*Work required*:
Repeat what the lines below say, word for word, and skip every image.

----------

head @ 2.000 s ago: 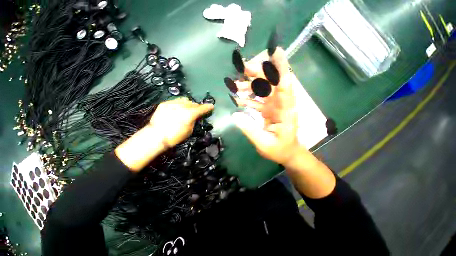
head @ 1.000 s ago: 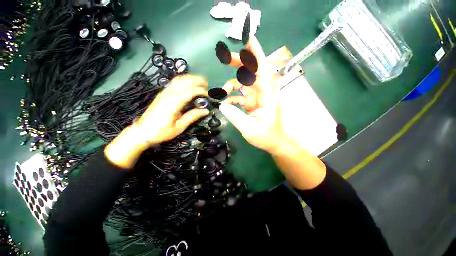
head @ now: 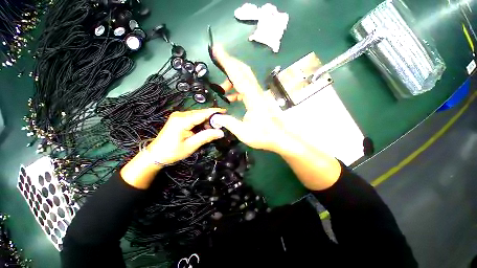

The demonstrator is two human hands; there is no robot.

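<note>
My left hand (head: 180, 137) holds a small round antenna base (head: 213, 121) between thumb and fingers. My right hand (head: 256, 118) meets it there, its thumb pressed on the base. Thin black adhesive pads (head: 218, 92) are stuck on the right hand's raised fingertips, seen nearly edge-on. Whether a pad lies under the right thumb is hidden. Bases with pale faces (head: 200, 69) lie just beyond the left hand, on bundled black cables (head: 128, 112). A darker heap of units (head: 225, 183) lies below the hands.
A metal block (head: 303, 78) with a silvery rod (head: 348, 55) sits on a white sheet (head: 334, 123). A clear plastic pack (head: 400, 49) lies far right, a crumpled white scrap (head: 269, 26) at top. A sticker sheet (head: 44, 196) lies left. The bench edge curves at right.
My right hand has moved left and turned, bringing its thumb onto the base in my left hand. The pad seen beside the base a second ago no longer shows there. The metal block is more exposed.
</note>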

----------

*Response to this task*:
head @ 2.000 s ago: 
head @ 1.000 s ago: 
head @ now: 

The demonstrator is two human hands; there is no robot.

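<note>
My left hand (head: 180, 137) holds a small round antenna base (head: 213, 121) between thumb and fingers. My right hand (head: 256, 118) meets it there, its thumb pressed on the base. Thin black adhesive pads (head: 218, 92) are stuck on the right hand's raised fingertips, seen nearly edge-on. Whether a pad lies under the right thumb is hidden. Bases with pale faces (head: 200, 69) lie just beyond the left hand, on bundled black cables (head: 128, 112). A darker heap of units (head: 225, 183) lies below the hands.
A metal block (head: 303, 78) with a silvery rod (head: 348, 55) sits on a white sheet (head: 334, 123). A clear plastic pack (head: 400, 49) lies far right, a crumpled white scrap (head: 269, 26) at top. A sticker sheet (head: 44, 196) lies left. The bench edge curves at right.
My right hand has moved left and turned, bringing its thumb onto the base in my left hand. The pad seen beside the base a second ago no longer shows there. The metal block is more exposed.
</note>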

This concludes the response.